▸ **What to do**
Every entry needs to be repeated exactly, with nothing left out.
== Materials provided
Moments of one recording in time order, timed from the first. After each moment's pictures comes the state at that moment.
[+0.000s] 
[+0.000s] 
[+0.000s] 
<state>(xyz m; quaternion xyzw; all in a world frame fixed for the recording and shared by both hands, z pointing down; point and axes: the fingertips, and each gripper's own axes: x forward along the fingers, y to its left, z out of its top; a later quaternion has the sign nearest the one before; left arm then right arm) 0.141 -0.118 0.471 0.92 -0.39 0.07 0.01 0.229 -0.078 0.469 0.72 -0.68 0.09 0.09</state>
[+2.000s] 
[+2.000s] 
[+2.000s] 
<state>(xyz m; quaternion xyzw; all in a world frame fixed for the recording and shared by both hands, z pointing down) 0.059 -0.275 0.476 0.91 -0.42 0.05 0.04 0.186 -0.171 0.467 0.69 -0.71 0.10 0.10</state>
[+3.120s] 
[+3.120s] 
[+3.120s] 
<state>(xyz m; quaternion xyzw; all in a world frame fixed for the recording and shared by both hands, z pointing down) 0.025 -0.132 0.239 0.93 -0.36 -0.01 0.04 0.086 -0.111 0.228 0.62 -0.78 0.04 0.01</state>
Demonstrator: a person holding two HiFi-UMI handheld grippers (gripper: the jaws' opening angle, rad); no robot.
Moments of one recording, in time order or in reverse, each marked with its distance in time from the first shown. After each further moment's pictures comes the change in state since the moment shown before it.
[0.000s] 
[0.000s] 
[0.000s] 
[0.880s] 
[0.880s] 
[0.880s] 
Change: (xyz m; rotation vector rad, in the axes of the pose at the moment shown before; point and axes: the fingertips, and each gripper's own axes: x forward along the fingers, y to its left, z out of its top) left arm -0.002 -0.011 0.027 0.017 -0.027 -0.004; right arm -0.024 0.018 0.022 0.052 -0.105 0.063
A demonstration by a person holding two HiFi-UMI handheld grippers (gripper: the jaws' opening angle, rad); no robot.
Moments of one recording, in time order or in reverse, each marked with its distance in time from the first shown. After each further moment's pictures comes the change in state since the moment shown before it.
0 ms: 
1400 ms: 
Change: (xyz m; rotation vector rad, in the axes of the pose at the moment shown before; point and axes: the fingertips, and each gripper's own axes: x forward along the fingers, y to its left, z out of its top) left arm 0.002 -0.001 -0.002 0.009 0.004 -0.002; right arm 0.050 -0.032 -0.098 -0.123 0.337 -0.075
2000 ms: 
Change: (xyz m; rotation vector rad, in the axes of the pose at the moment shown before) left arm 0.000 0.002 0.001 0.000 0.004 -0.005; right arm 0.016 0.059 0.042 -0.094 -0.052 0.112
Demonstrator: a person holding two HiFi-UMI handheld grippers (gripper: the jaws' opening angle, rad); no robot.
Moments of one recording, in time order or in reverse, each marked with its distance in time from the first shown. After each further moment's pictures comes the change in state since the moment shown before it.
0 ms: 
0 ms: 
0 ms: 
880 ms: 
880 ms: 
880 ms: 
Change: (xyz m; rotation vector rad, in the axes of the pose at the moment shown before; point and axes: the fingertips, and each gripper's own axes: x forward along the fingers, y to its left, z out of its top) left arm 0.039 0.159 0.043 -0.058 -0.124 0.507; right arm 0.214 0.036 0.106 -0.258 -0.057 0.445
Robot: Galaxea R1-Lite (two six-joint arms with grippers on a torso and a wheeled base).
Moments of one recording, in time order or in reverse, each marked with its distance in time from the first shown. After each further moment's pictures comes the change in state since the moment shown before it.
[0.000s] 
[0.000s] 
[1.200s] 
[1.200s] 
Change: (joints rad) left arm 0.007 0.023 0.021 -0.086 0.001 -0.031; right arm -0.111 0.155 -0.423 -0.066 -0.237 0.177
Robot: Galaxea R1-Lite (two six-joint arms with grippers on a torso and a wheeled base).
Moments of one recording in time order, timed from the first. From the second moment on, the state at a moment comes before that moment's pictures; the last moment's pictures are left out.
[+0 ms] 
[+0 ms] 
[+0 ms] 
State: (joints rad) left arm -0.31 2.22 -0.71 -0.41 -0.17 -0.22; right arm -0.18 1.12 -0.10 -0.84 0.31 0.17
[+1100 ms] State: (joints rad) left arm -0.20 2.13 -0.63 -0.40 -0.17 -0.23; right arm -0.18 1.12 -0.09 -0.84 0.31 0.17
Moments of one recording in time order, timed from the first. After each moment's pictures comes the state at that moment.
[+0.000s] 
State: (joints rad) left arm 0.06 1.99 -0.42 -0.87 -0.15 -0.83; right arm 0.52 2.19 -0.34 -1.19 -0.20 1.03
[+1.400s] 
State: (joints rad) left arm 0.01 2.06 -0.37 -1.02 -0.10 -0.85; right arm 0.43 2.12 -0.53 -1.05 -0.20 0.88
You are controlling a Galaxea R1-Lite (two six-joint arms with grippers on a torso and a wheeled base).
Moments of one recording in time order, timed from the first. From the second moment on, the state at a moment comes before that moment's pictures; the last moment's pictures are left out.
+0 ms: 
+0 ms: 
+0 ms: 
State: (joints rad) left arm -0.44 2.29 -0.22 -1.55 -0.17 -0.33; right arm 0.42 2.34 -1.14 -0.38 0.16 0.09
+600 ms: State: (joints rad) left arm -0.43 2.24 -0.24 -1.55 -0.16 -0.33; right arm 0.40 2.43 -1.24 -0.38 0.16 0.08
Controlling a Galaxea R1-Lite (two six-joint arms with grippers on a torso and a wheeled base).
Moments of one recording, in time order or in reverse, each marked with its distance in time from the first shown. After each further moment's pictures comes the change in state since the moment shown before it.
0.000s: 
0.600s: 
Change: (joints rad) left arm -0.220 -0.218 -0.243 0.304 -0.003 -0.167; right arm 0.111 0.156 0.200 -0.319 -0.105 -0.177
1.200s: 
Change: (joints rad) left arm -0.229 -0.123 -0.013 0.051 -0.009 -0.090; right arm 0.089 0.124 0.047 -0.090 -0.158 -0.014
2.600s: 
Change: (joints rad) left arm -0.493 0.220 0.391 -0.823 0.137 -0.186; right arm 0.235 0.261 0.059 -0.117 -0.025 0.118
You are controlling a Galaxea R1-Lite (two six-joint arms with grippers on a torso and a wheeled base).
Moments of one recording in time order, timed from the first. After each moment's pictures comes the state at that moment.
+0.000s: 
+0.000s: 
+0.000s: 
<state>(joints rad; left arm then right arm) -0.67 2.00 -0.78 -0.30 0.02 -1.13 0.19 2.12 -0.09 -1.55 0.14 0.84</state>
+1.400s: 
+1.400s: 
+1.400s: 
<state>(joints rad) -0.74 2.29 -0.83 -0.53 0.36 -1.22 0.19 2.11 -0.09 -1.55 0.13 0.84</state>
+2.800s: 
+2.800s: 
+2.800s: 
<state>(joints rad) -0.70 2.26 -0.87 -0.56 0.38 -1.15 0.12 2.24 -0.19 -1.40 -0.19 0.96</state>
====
▸ **Final answer**
Moments of one recording in time order, timed from the first. After each moment's pictures comes the state at that moment.
[+0.000s] 
[+0.000s] 
[+0.000s] 
<state>(xyz m; quaternion xyzw; all in a world frame fixed for the recording and shared by both hands, z pointing down; point and axes: the fingertips, and each gripper's own axes: x forward along the fingers, y to its left, z out of its top; a later quaternion has the sign nearest the one before; left arm then right arm) 0.141 -0.118 0.471 0.92 -0.39 0.07 0.01 0.229 -0.078 0.469 0.72 -0.68 0.09 0.09</state>
[+2.000s] 
[+2.000s] 
[+2.000s] 
<state>(xyz m; quaternion xyzw; all in a world frame fixed for the recording and shared by both hands, z pointing down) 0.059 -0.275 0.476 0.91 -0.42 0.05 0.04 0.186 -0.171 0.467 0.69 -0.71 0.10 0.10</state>
[+3.120s] 
[+3.120s] 
[+3.120s] 
<state>(xyz m; quaternion xyzw; all in a world frame fixed for the recording and shared by both hands, z pointing down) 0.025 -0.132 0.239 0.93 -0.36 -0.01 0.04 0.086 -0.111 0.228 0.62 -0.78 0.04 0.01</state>
Demonstrator: a person holding two HiFi-UMI handheld grippers (gripper: the jaws' opening angle, rad); no robot.
Moments of one recording, in time order or in reverse, each marked with its distance in time from the first shown. After each further moment's pictures comes the change in state since the moment shown before it.
[0.000s] 
[0.000s] 
[0.000s] 
[0.880s] 
[0.880s] 
[0.880s] 
Change: (xyz m; rotation vector rad, in the axes of the pose at the moment shown before; point and axes: the fingertips, and each gripper's own axes: x forward along the fingers, y to its left, z out of its top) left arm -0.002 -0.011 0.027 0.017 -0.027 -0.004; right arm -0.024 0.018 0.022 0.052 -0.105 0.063
A demonstration by a person holding two HiFi-UMI handheld grippers (gripper: the jaws' opening angle, rad); no robot.
Moments of one recording, in time order or in reverse, each marked with its distance in time from the first shown. After each further moment's pictures comes the change in state since the moment shown before it.
0 ms: 
1400 ms: 
Change: (xyz m; rotation vector rad, in the axes of the pose at the moment shown before; point and axes: the fingertips, and each gripper's own axes: x forward along the fingers, y to its left, z out of its top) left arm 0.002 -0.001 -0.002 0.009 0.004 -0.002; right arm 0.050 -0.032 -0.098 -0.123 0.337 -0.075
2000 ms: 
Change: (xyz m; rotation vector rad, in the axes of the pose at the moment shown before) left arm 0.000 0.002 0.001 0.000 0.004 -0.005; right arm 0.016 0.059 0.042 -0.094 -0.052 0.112
Demonstrator: a person holding two HiFi-UMI handheld grippers (gripper: the jaws' opening angle, rad); no robot.
Moments of one recording, in time order or in reverse, each marked with its distance in time from the first shown. After each further moment's pictures comes the change in state since the moment shown before it.
0 ms: 
0 ms: 
0 ms: 
880 ms: 
880 ms: 
880 ms: 
Change: (xyz m; rotation vector rad, in the axes of the pose at the moment shown before; point and axes: the fingertips, and each gripper's own axes: x forward along the fingers, y to its left, z out of its top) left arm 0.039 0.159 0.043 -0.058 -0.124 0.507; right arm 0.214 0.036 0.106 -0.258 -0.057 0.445
Robot: Galaxea R1-Lite (two six-joint arms with grippers on a torso and a wheeled base).
Moments of one recording, in time order or in reverse, each marked with its distance in time from the first shown. After each further moment's pictures comes the change in state since the moment shown before it.
[0.000s] 
[0.000s] 
[1.200s] 
[1.200s] 
Change: (joints rad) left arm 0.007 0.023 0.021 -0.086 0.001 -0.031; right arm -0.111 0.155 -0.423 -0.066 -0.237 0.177
Robot: Galaxea R1-Lite (two six-joint arms with grippers on a torso and a wheeled base).
Moments of one recording in time order, timed from the first. From the second moment on, the state at a moment comes before that moment's pictures; the last moment's pictures are left out.
[+0 ms] 
[+0 ms] 
[+0 ms] 
State: (joints rad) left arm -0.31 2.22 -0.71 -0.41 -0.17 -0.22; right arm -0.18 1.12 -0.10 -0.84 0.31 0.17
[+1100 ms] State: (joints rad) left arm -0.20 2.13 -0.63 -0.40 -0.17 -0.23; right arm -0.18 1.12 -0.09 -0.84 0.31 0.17
Moments of one recording in time order, timed from the first. After each moment's pictures comes the state at that moment.
[+0.000s] 
State: (joints rad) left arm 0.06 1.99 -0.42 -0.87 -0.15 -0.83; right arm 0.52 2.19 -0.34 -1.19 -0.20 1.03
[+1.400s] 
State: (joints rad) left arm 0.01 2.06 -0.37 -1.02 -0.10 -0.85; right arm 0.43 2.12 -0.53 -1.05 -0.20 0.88
You are controlling a Galaxea R1-Lite (two six-joint arms with grippers on a torso and a wheeled base).
Moments of one recording in time order, timed from the first. From the second moment on, the state at a moment comes before that moment's pictures; the last moment's pictures are left out.
+0 ms: 
+0 ms: 
+0 ms: 
State: (joints rad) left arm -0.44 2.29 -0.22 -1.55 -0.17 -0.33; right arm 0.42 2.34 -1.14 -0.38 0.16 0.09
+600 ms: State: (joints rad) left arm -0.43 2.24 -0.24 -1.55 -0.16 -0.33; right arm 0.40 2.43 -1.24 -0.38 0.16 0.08
Controlling a Galaxea R1-Lite (two six-joint arms with grippers on a torso and a wheeled base).
Moments of one recording, in time order or in reverse, each marked with its distance in time from the first shown. After each further moment's pictures comes the change in state since the moment shown before it.
0.000s: 
0.600s: 
Change: (joints rad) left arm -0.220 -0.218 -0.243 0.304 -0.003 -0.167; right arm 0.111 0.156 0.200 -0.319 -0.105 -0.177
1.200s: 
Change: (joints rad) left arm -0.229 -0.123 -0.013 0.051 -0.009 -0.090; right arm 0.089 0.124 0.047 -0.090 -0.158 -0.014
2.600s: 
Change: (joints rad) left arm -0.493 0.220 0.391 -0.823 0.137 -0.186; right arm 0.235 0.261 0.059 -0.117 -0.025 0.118
You are controlling a Galaxea R1-Lite (two six-joint arms with grippers on a torso and a wheeled base).
Moments of one recording in time order, timed from the first. After each moment's pictures comes the state at that moment.
+0.000s: 
+0.000s: 
+0.000s: 
<state>(joints rad; left arm then right arm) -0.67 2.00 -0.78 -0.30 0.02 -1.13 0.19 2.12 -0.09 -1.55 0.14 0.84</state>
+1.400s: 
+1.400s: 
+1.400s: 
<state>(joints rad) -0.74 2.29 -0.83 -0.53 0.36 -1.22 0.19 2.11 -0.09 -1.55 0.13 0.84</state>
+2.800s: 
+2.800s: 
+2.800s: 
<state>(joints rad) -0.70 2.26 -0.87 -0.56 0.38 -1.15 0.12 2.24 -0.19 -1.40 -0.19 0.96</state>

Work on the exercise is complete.